### Exercise goal
Copy every line of the data exactly, keeping out any picture.

......

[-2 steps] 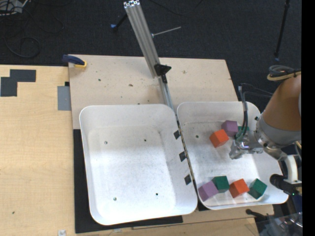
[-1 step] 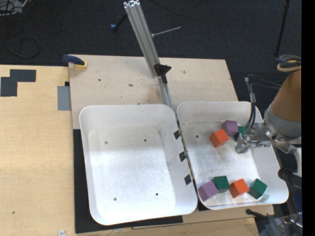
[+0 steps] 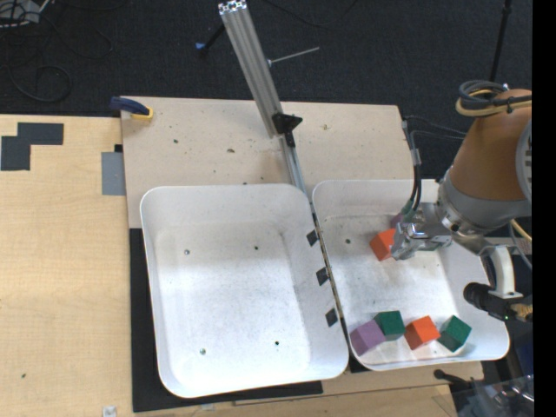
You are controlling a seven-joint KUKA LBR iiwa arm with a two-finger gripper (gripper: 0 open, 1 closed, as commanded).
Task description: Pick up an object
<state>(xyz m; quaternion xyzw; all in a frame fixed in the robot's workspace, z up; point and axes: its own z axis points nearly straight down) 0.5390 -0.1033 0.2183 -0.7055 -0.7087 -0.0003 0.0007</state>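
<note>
arm [image 3: 486, 176]: bulky rounded housing, broad orange band over a grey section near the wrist. grey cable loops on top of the orange part. gripper [image 3: 408, 241]: small, metallic silver-grey, a thin dark cable running above it.

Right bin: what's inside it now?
Right bin holds an orange block at the gripper, plus purple, green, orange and green blocks. The arm covers the far right.

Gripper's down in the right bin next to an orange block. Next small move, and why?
Probably shift slightly toward the orange cube block before closing. The gripper sits low in the right white bin, touching or just beside the block, and the view doesn't show it between the jaws.
</note>
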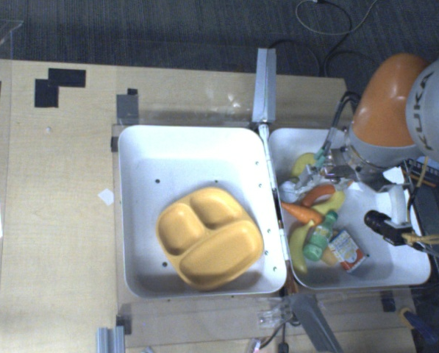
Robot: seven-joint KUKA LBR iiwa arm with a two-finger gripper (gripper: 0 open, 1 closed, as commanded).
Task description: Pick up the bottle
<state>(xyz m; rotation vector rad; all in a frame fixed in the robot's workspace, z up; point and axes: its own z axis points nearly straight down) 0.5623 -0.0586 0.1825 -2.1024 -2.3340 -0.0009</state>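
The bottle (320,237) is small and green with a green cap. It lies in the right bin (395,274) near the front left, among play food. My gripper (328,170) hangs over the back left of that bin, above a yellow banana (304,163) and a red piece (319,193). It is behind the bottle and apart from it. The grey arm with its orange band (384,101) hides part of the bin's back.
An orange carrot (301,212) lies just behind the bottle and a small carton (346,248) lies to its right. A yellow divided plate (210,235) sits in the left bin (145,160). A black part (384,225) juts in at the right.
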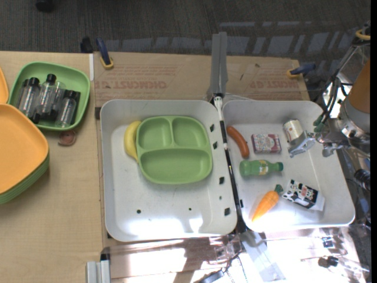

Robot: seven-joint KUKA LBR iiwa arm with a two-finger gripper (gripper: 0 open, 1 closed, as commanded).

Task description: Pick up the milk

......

### Written solution
[-2 steps] 
[-1 step] 
[+0 steps] 
You are controlling a seven-joint KUKA LBR iiwa arm with a two-finger gripper (gripper: 0 open, 1 closed, as commanded).
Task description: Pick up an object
<state>(xyz m; quaternion xyzw; all in a frame fixed in the robot's workspace, z up; point and axes: its own z axis points nearly straight down) 0.5390 -0.1033 0.2183 -0.7055 -0.7087 -0.0003 0.0007</state>
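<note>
arm [image 3: 486, 176]: bulky rounded housing, broad orange band over a grey section near the wrist. grey cable loops on top of the orange part. gripper [image 3: 408, 241]: small, metallic silver-grey, a thin dark cable running above it.

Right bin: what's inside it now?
Right bin holds an orange block at the gripper, plus purple, green, orange and green blocks. The arm covers the far right.

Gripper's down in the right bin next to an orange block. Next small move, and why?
Probably shift slightly toward the orange cube block before closing. The gripper sits low in the right white bin, touching or just beside the block, and the view doesn't show it between the jaws.
</note>
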Robot: seven-joint KUKA LBR iiwa arm with a two-finger gripper (gripper: 0 open, 1 closed, as commanded).
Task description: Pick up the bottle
<state>(xyz m; rotation vector rad; all in a frame fixed in the robot's workspace, z up; point and axes: its own z axis points nearly straight down) 0.5623 -0.0586 0.1825 -2.1024 -2.3340 -0.0009</state>
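The bottle (320,237) is small and green with a green cap. It lies in the right bin (395,274) near the front left, among play food. My gripper (328,170) hangs over the back left of that bin, above a yellow banana (304,163) and a red piece (319,193). It is behind the bottle and apart from it. The grey arm with its orange band (384,101) hides part of the bin's back.
An orange carrot (301,212) lies just behind the bottle and a small carton (346,248) lies to its right. A yellow divided plate (210,235) sits in the left bin (145,160). A black part (384,225) juts in at the right.
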
Robot: seven-joint KUKA LBR iiwa arm with a two-finger gripper (gripper: 0 open, 1 closed, as commanded).

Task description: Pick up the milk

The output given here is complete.